Why the code has the TODO: release this comment? #5

Open Fengxiang23 opened 1 month ago

Fengxiang23 commented 1 month ago

Thanks for your awesome works. BreadcrumbsARM/Finetuning /models_mamba.py 288 line. There is a TODO in the code: release this comment. Is the code not yet finished? Why can't the finetune test code be reproduced? Have you open-sourced all the finetune parts? image

OliverRensu commented 1 month ago

Hi, we inhrent the TODO from Vim (https://github.com/hustvl/Vim/blob/main/vim/models_mamba.py#L312), but it does not affect the training or inference. Do you install the correct package like causal-conv1d==1.1.2.post1 & mamba-ssm 1.1.1 from ~/Mamba/Vim/mamba-1p1p1?

OliverRensu commented 1 month ago

We can also provide the finetuning log (fine-tuning with the code in this repo without any modification) if it helps you double-check/verify your fine-tuning process.

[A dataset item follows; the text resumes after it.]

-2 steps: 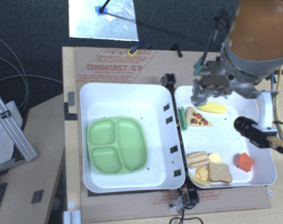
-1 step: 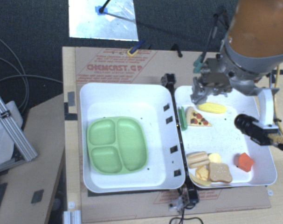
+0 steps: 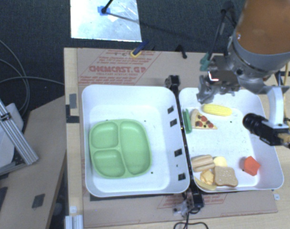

Fengxiang23 commented 1 month ago

Thank you for your patience. After comparing the original code, I found that this to do list is indeed original. But in the process of further checking the code, I found that ARM uses Deocder, and the Query in Decoder is a random variable constructed by self.ar_token = nn.Parameter(torch.zeros(1, 1, self.dec_embed_dim)). I observed that ARM wants to use the value calculated by crossattention with this Query to further calculate the loss. My question is, is this calculation method related to autoregressive training? How can we understand this implementation with the autoregressive training? Please forgive me for still having such doubts after reading your article. I really hope to get your explanation. Thanks again.

Fengxiang23 commented 1 month ago

In fact, count+=1 is used repeatedly in your Deocder part. This is equivalent to using the previous query in each Deocder block. I don't understand whether such calculation will bring additional benefits?